- PROBLEM DETAILS
Copy each line in the data that includes the word "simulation".

- SUPPLIED DATA

══════════════════════════════

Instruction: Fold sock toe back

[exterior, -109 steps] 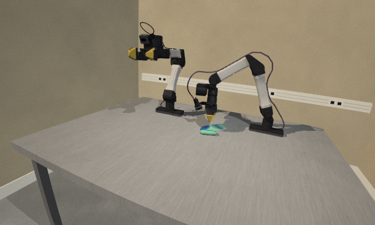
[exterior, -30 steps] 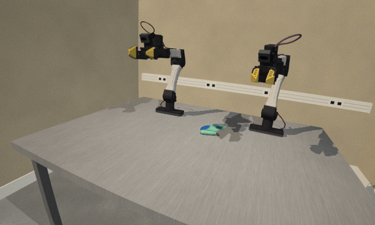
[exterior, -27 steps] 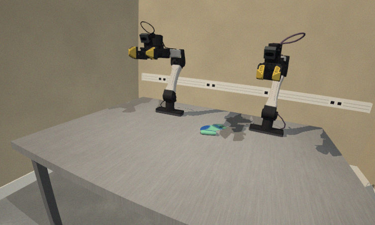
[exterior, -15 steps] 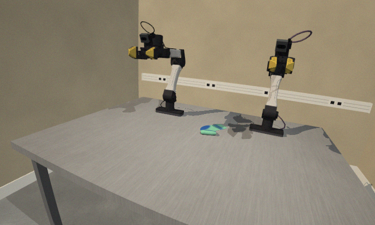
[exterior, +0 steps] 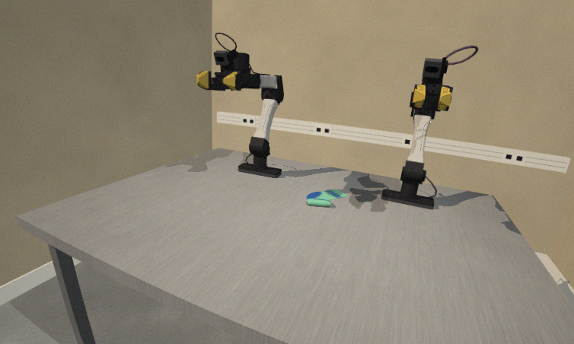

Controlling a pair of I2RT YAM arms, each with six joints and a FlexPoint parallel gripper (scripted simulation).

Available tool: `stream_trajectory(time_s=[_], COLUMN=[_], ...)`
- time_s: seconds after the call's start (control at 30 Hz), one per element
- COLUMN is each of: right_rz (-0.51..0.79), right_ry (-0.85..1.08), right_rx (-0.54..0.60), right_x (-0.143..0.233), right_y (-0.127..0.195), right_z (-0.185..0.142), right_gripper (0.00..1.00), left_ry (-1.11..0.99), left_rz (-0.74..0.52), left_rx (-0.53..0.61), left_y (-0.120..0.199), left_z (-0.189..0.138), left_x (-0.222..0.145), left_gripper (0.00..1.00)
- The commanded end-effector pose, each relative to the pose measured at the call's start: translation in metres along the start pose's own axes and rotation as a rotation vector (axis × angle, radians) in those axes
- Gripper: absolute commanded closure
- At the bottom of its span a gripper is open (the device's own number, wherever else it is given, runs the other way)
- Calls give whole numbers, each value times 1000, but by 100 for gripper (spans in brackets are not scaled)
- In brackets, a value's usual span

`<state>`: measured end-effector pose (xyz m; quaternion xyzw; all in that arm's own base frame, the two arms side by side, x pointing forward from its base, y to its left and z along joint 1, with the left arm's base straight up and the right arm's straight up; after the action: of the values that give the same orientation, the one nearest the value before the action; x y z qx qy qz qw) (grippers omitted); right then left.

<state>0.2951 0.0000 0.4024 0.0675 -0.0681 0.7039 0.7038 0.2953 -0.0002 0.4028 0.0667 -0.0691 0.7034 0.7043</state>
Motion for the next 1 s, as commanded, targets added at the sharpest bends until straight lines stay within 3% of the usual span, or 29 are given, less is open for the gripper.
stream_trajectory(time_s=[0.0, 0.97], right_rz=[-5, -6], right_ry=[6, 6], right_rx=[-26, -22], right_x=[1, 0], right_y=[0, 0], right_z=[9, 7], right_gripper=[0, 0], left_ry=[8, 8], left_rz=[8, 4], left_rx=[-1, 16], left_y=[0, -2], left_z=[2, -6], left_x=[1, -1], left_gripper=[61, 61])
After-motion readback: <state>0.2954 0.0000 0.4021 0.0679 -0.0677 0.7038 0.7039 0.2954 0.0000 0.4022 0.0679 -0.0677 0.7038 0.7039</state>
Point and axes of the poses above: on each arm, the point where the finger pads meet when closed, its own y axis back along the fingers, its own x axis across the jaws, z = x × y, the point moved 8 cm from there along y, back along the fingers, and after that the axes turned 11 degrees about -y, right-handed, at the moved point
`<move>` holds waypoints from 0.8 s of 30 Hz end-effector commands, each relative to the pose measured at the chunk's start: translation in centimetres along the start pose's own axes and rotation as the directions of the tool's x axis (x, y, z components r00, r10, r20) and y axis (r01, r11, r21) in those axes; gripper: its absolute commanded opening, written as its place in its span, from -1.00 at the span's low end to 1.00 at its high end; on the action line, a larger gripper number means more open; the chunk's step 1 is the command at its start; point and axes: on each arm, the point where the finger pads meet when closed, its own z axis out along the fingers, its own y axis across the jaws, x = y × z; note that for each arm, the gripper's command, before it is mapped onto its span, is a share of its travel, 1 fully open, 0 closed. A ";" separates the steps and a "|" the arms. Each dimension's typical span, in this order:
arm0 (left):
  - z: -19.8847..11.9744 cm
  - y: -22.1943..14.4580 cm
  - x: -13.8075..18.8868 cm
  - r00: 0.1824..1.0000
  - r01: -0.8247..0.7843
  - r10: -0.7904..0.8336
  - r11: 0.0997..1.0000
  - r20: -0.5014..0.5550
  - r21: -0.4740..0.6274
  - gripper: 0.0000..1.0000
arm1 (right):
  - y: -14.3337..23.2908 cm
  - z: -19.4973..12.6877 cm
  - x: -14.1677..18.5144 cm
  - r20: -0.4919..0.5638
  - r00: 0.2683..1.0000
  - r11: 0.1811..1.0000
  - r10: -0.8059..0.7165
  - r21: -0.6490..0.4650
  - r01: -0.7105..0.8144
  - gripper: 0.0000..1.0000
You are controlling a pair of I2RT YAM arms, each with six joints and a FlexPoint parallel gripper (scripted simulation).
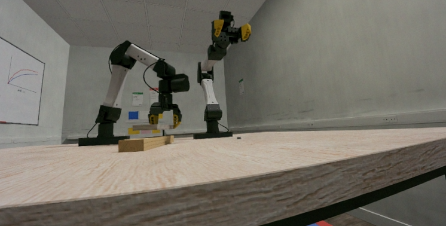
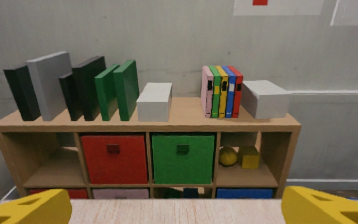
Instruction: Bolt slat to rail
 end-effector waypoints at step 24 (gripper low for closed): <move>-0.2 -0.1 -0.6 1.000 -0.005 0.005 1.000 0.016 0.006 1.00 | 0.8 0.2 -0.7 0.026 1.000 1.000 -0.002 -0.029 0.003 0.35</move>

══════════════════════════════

- EXERCISE RESPONSE
Controlling a pair of I2RT YAM arms, each with six joints and a FlexPoint parallel gripper (scripted simulation).
You are controlling a pair of I2RT YAM arms, each with six joints and a FlexPoint parallel gripper (scripted simulation).

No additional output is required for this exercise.